Activity
For the entries that follow, give the number of lines holding the string "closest" and nothing more.

=-=-=-=-=

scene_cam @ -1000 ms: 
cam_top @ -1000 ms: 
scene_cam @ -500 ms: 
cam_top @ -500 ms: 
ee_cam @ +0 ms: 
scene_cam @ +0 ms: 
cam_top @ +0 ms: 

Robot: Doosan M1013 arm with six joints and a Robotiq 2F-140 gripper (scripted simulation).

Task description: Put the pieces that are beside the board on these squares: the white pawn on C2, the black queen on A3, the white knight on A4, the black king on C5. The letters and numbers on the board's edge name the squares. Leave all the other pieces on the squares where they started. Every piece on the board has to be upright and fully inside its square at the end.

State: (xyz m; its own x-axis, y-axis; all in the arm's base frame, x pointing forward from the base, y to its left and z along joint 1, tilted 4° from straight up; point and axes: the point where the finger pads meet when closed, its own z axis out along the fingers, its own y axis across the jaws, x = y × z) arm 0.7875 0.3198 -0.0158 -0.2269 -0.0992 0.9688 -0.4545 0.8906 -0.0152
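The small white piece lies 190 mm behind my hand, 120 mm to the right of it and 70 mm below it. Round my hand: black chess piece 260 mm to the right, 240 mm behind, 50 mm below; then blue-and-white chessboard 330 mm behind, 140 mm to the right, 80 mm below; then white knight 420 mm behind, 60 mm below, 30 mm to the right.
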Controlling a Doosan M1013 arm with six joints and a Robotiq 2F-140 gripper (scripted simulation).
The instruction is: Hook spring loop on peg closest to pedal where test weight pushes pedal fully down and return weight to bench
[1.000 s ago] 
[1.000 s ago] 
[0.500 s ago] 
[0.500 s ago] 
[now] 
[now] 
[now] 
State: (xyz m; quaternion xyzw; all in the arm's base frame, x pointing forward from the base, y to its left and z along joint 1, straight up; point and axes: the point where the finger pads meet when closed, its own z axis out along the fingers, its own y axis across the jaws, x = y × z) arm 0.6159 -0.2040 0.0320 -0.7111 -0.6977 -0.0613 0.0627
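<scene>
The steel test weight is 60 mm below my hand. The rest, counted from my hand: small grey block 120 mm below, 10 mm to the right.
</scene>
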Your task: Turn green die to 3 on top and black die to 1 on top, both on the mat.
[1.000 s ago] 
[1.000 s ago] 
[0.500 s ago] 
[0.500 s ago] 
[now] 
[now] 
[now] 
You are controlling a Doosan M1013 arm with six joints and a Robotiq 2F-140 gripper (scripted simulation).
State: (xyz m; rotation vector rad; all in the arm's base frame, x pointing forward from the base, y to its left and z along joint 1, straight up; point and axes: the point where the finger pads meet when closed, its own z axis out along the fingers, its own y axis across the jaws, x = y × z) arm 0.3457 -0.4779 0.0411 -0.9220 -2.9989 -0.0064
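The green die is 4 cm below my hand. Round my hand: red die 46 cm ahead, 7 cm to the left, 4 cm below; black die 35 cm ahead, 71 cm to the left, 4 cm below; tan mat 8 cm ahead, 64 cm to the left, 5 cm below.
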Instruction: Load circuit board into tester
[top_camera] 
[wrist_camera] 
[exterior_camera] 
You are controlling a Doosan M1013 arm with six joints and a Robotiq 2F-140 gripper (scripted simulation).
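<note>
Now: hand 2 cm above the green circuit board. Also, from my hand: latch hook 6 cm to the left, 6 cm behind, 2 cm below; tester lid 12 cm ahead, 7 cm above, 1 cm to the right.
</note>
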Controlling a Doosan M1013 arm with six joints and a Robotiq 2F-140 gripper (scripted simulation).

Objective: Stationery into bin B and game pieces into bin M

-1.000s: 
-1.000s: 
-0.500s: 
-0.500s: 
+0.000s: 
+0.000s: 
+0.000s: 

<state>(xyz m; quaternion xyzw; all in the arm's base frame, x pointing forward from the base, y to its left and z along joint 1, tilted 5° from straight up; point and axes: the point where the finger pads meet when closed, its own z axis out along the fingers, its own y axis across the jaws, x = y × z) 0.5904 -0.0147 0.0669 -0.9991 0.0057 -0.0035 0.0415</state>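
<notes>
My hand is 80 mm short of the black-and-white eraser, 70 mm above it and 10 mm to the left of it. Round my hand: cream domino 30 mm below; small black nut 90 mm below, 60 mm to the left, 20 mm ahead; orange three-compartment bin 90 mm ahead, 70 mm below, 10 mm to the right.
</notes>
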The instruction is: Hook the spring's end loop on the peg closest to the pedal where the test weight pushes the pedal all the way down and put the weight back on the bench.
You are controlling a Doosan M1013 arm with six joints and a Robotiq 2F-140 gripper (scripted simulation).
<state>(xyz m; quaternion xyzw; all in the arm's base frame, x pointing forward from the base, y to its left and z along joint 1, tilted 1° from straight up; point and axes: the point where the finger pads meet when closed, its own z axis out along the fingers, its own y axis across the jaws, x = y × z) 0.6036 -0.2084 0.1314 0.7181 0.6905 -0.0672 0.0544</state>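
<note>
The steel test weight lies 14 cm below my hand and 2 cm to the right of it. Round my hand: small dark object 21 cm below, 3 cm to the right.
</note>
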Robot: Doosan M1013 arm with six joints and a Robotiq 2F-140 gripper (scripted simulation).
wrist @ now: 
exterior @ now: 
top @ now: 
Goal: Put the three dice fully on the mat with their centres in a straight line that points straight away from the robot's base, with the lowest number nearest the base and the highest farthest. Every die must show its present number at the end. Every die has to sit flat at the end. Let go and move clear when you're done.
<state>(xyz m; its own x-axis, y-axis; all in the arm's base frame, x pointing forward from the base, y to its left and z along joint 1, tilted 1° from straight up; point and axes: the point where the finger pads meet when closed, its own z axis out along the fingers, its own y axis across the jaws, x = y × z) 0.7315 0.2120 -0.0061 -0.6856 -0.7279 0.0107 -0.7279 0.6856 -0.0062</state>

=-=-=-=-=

Reply to the task
2